### What is needed
Exclude all pictures, then write out exactly the lines below from the first one through the line with "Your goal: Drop".
Data records START
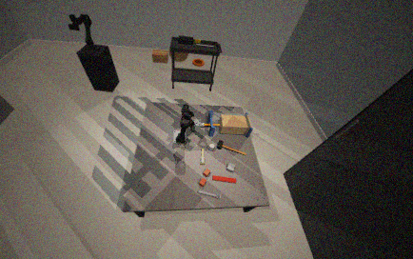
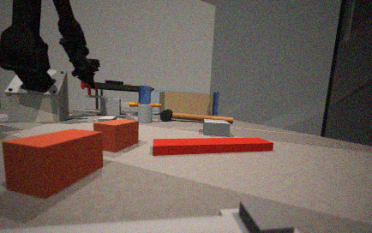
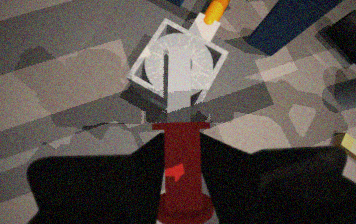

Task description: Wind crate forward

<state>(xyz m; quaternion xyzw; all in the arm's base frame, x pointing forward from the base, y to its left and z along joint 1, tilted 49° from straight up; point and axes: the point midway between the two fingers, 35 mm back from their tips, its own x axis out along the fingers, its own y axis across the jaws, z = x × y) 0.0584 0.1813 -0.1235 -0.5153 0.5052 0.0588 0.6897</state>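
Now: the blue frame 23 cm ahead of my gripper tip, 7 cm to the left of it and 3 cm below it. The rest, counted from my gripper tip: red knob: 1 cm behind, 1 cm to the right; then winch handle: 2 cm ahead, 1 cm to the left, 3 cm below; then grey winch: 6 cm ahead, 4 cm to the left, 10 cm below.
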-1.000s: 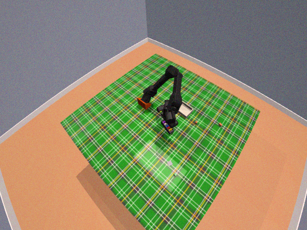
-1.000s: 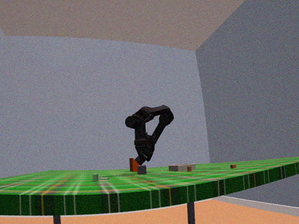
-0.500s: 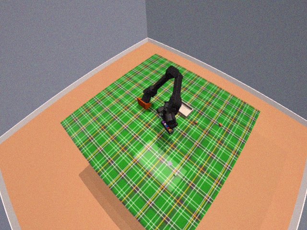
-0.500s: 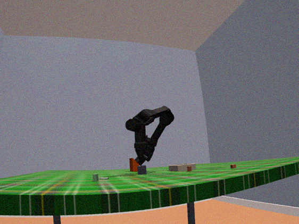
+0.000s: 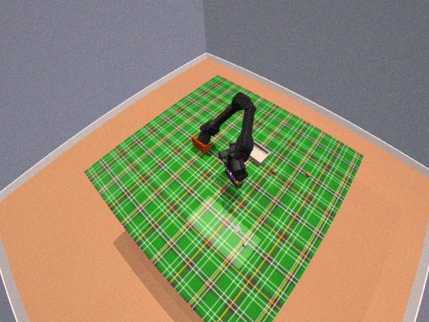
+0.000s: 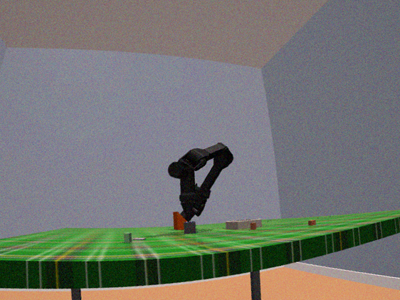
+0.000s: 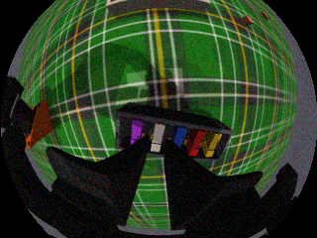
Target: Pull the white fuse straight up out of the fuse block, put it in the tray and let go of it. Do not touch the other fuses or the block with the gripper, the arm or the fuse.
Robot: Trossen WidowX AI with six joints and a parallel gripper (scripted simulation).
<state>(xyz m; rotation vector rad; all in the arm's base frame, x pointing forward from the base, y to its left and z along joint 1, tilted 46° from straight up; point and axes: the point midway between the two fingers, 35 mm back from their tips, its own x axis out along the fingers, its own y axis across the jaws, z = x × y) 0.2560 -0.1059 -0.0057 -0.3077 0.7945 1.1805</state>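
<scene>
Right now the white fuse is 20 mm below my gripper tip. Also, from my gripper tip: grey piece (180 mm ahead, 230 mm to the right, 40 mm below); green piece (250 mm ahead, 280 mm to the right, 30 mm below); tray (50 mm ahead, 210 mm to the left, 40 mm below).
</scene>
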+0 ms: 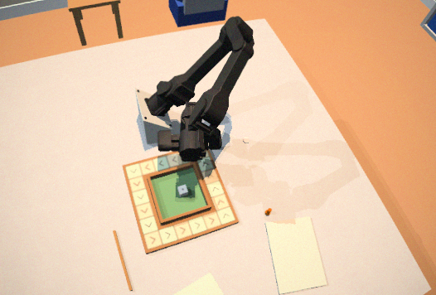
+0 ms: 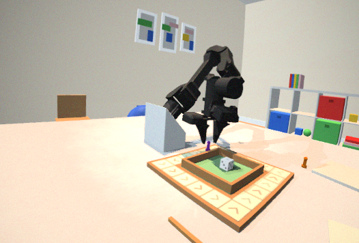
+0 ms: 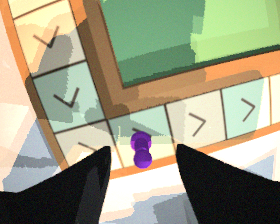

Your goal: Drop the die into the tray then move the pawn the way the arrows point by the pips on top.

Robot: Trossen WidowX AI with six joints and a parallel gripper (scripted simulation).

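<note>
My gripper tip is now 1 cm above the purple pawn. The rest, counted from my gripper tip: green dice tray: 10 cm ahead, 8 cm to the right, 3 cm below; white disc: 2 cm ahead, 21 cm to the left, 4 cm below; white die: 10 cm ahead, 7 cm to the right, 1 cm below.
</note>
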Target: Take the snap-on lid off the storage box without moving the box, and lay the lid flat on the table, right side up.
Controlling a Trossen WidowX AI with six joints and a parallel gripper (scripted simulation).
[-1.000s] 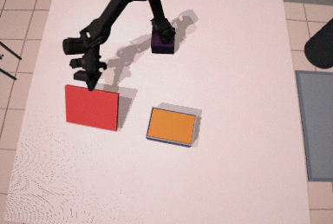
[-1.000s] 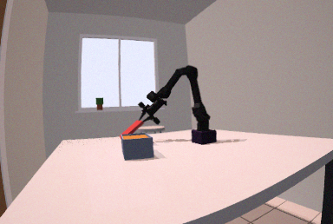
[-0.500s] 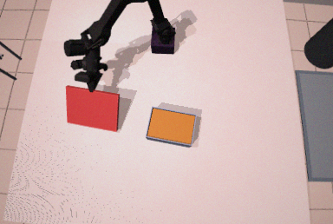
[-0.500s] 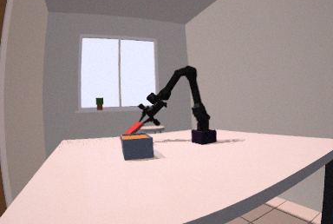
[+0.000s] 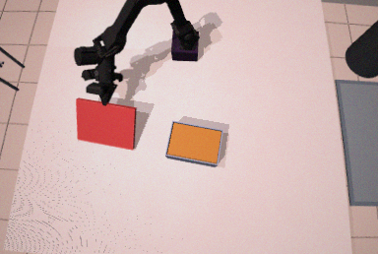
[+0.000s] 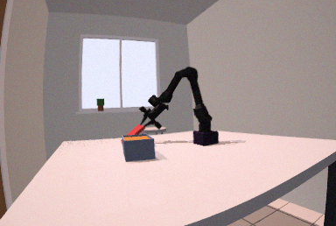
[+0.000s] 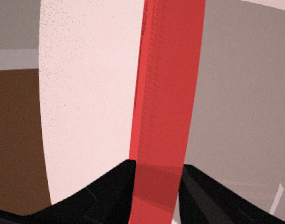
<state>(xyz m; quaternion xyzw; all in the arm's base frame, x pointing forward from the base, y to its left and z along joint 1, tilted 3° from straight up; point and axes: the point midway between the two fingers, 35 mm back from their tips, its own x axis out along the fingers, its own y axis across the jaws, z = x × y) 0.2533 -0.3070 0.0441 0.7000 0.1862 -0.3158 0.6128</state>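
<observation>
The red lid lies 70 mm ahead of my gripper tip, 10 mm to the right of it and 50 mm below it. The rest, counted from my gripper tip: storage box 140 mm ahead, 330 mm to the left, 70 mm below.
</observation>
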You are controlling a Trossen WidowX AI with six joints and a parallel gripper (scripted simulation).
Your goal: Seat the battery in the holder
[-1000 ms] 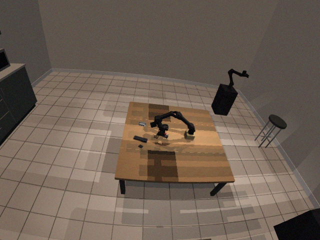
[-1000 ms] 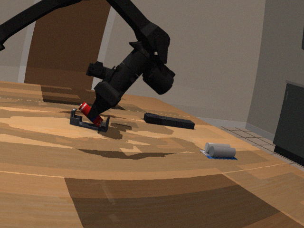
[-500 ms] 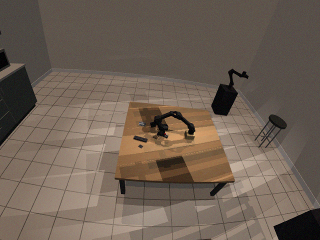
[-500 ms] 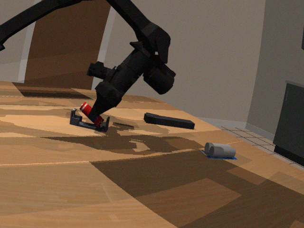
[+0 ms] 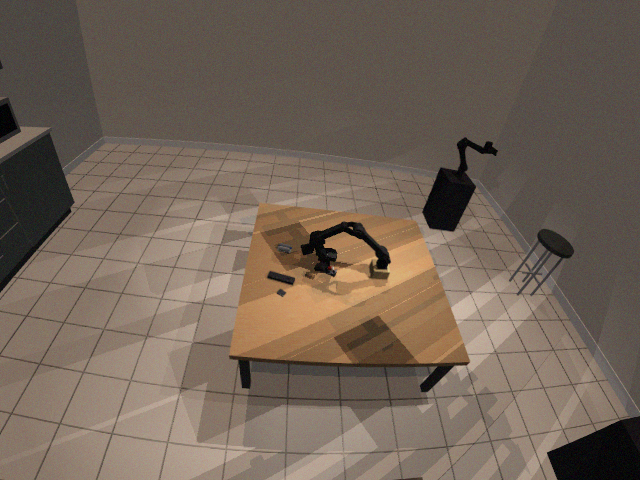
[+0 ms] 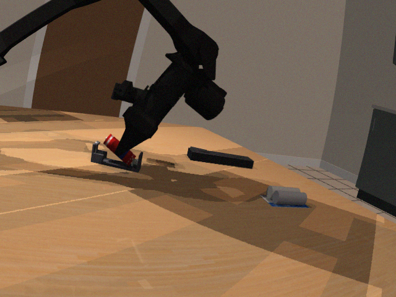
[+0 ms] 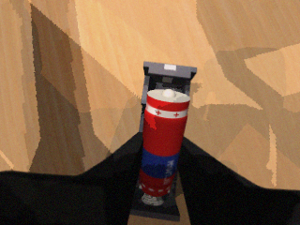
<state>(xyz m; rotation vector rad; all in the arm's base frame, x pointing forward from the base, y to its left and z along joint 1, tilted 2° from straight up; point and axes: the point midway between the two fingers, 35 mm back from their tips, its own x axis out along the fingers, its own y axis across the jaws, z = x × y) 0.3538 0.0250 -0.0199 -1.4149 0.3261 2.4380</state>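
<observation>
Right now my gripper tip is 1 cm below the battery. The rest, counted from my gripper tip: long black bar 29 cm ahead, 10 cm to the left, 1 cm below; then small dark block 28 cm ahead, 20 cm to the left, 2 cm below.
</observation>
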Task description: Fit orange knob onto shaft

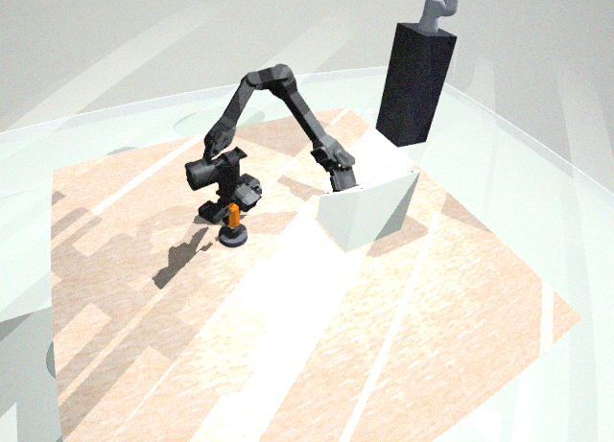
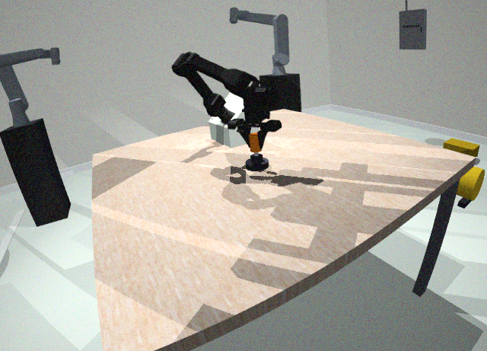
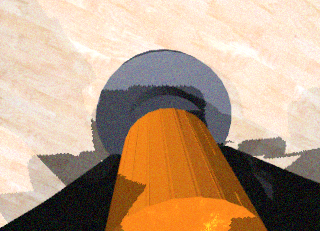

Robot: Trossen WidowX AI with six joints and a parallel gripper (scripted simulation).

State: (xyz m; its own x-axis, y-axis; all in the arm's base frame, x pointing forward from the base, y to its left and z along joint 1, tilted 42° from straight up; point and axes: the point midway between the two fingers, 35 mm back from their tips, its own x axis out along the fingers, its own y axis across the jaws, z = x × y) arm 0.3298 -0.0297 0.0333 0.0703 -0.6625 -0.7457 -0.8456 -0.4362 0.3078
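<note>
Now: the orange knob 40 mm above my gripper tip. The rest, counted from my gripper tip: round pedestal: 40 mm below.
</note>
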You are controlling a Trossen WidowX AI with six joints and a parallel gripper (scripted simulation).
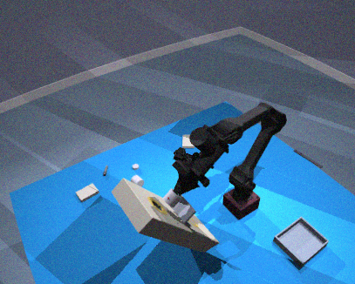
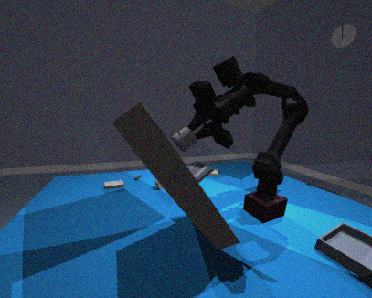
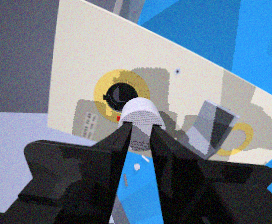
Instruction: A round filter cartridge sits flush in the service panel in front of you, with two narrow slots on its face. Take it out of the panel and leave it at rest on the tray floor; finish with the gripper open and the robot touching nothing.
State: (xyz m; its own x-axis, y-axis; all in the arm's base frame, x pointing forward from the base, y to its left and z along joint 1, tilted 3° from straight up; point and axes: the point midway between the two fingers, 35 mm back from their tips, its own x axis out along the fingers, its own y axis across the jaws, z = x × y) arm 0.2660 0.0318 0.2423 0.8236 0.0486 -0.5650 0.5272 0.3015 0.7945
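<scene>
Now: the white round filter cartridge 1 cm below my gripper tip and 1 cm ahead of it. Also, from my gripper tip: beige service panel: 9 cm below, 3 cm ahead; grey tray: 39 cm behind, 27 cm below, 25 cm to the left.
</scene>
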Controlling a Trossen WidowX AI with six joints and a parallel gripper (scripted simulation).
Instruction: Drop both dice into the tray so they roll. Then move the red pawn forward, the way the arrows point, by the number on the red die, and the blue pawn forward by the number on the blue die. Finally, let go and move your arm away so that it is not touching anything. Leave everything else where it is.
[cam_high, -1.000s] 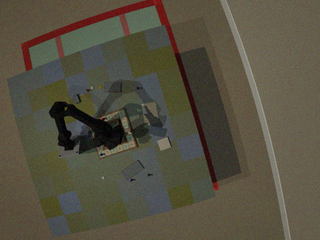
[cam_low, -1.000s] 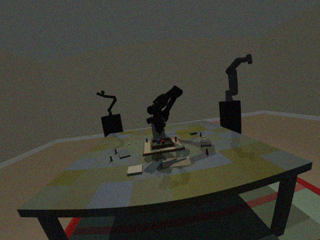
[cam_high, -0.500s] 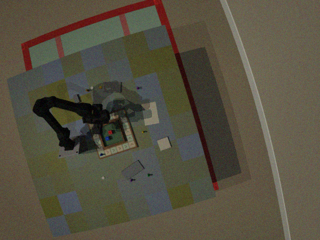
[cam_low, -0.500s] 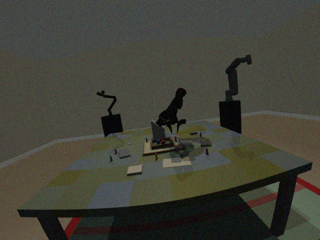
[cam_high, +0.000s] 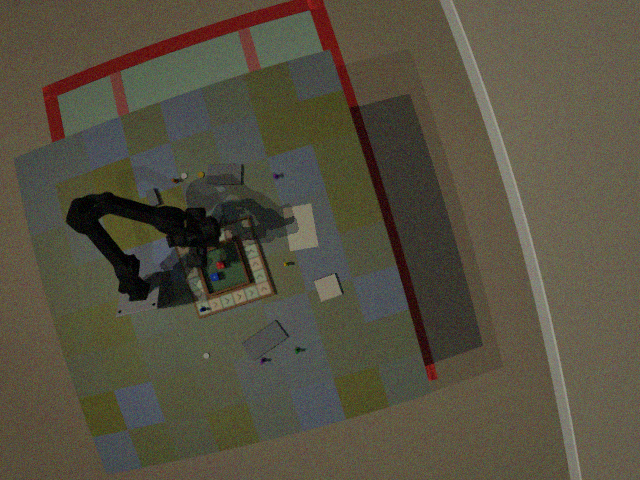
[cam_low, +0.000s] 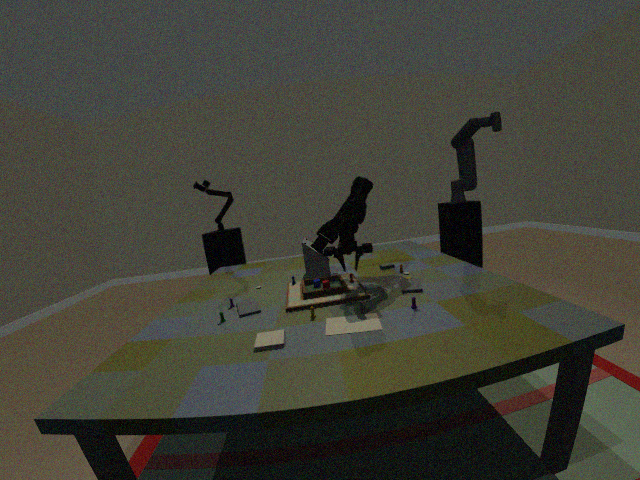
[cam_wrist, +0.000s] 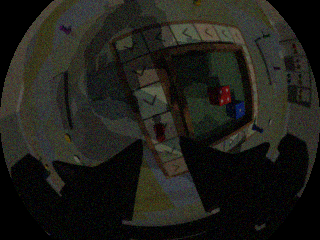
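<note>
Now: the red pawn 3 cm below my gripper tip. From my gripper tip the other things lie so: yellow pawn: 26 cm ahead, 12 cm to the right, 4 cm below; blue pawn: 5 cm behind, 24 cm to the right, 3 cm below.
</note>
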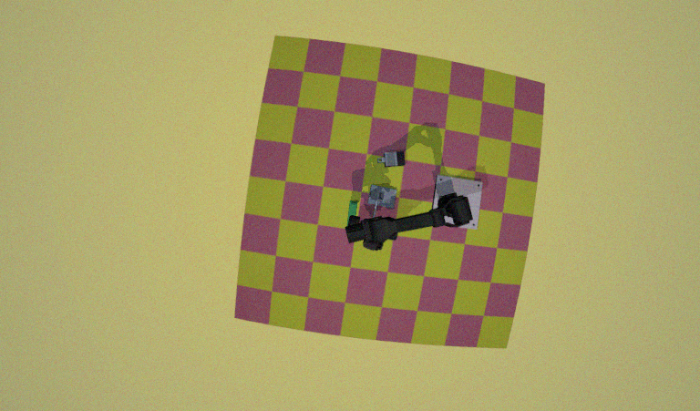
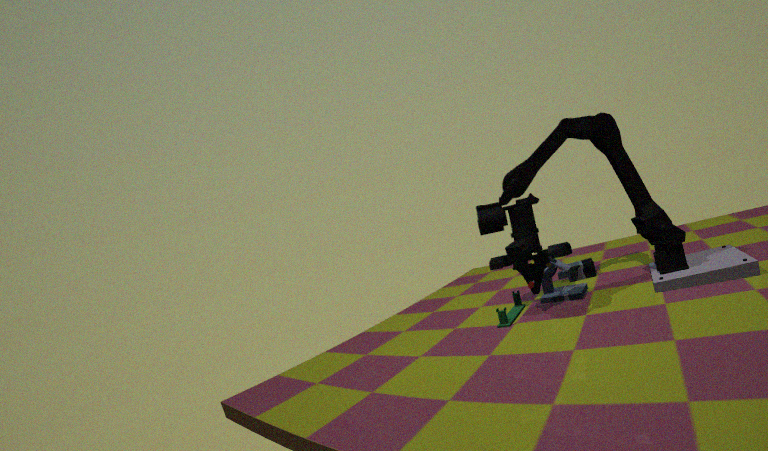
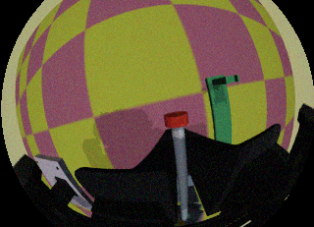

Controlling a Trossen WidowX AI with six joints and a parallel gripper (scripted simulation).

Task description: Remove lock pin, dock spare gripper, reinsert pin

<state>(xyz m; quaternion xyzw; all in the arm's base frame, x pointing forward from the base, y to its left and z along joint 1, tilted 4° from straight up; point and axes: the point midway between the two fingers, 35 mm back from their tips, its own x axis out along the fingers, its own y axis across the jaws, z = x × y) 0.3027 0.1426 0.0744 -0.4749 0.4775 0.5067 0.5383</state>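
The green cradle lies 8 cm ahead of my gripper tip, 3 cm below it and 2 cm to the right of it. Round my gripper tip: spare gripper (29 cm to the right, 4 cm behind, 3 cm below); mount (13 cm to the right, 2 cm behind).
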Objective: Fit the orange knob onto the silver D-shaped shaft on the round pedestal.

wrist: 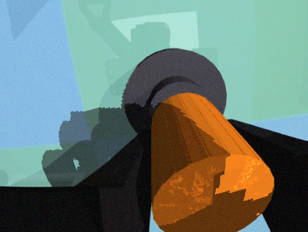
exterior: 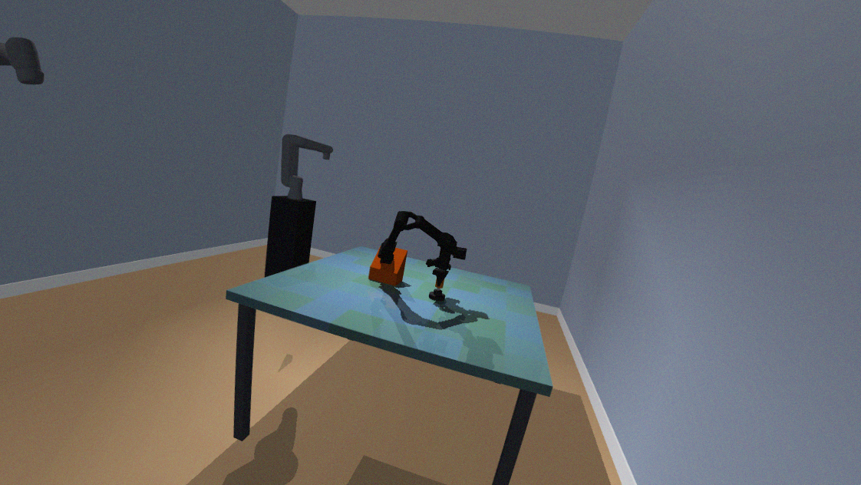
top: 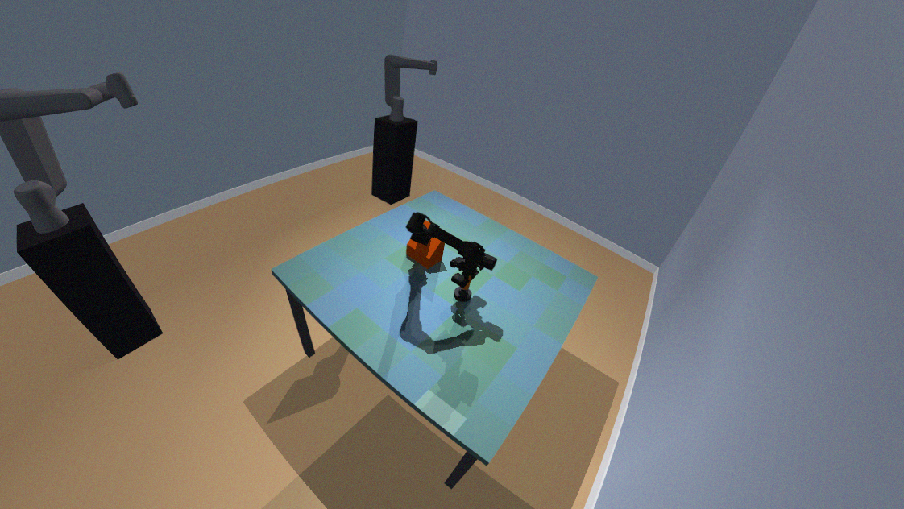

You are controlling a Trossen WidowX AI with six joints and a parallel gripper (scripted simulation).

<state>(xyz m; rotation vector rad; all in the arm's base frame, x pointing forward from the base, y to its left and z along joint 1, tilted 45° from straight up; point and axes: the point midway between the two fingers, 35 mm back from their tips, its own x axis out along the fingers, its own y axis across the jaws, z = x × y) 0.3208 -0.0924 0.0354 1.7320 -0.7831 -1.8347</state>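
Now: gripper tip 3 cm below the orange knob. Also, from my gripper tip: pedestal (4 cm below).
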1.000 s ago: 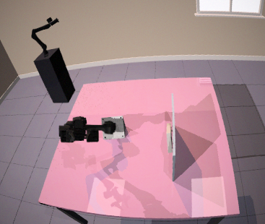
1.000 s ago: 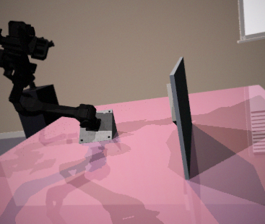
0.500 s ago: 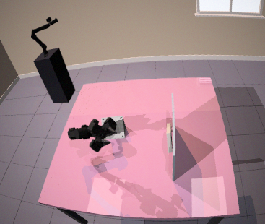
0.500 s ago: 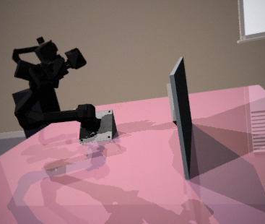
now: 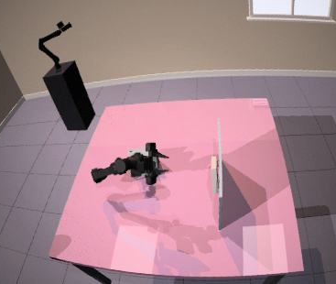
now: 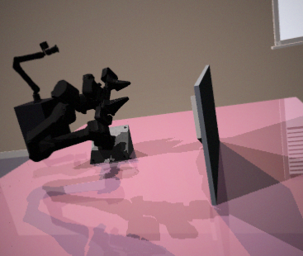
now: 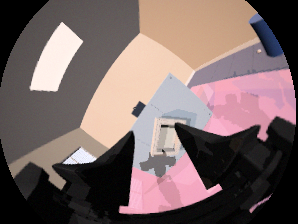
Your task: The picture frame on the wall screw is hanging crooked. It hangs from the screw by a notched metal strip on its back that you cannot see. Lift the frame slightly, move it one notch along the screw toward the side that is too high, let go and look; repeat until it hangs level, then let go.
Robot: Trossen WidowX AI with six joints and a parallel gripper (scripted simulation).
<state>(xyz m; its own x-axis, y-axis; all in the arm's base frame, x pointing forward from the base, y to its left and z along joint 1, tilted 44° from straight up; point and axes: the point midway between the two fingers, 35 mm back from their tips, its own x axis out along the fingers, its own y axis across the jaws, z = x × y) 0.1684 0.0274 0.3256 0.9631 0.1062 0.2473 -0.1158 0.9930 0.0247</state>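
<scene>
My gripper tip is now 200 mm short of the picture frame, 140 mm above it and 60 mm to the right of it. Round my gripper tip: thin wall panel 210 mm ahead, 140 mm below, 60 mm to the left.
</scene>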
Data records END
### Answer
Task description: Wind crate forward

<state>(xyz m; quaternion xyzw; all in the arm's base frame, x pointing forward from the base, y to its left and z along joint 1, tilted 49° from straight up; point and axes: the point midway between the two fingers, 35 mm back from their tips, its own x axis out along the fingers, its own y axis across the jaws, z = x × y) 0.0584 0.1813 -0.1235 -0.5153 0.5052 0.0588 0.6897</state>
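Now: the blue frame 23 cm ahead of my gripper tip, 7 cm to the left of it and 3 cm below it. The rest, counted from my gripper tip: red knob: 1 cm behind, 1 cm to the right; then winch handle: 2 cm ahead, 1 cm to the left, 3 cm below; then grey winch: 6 cm ahead, 4 cm to the left, 10 cm below.
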-1.000s: 
-1.000s: 
-0.500s: 
-0.500s: 
+0.000s: 
+0.000s: 
+0.000s: 
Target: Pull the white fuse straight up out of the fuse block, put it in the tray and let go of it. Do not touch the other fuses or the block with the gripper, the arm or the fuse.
Robot: Trossen WidowX AI with six joints and a parallel gripper (scripted simulation).
<state>(xyz m; rotation vector rad; all in the arm's base frame, x pointing forward from the base, y to its left and z along joint 1, tilted 46° from straight up; point and axes: the point midway between the two fingers, 35 mm back from their tips, its own x axis out along the fingers, its own y axis across the jaws, z = x × y) 0.2560 -0.1059 -0.0057 -0.3077 0.7945 1.1805</state>
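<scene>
Right now the white fuse is 20 mm below my gripper tip. Also, from my gripper tip: grey piece (180 mm ahead, 230 mm to the right, 40 mm below); green piece (250 mm ahead, 280 mm to the right, 30 mm below); tray (50 mm ahead, 210 mm to the left, 40 mm below).
</scene>
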+0 ms: 
+0 ms: 
+0 ms: 

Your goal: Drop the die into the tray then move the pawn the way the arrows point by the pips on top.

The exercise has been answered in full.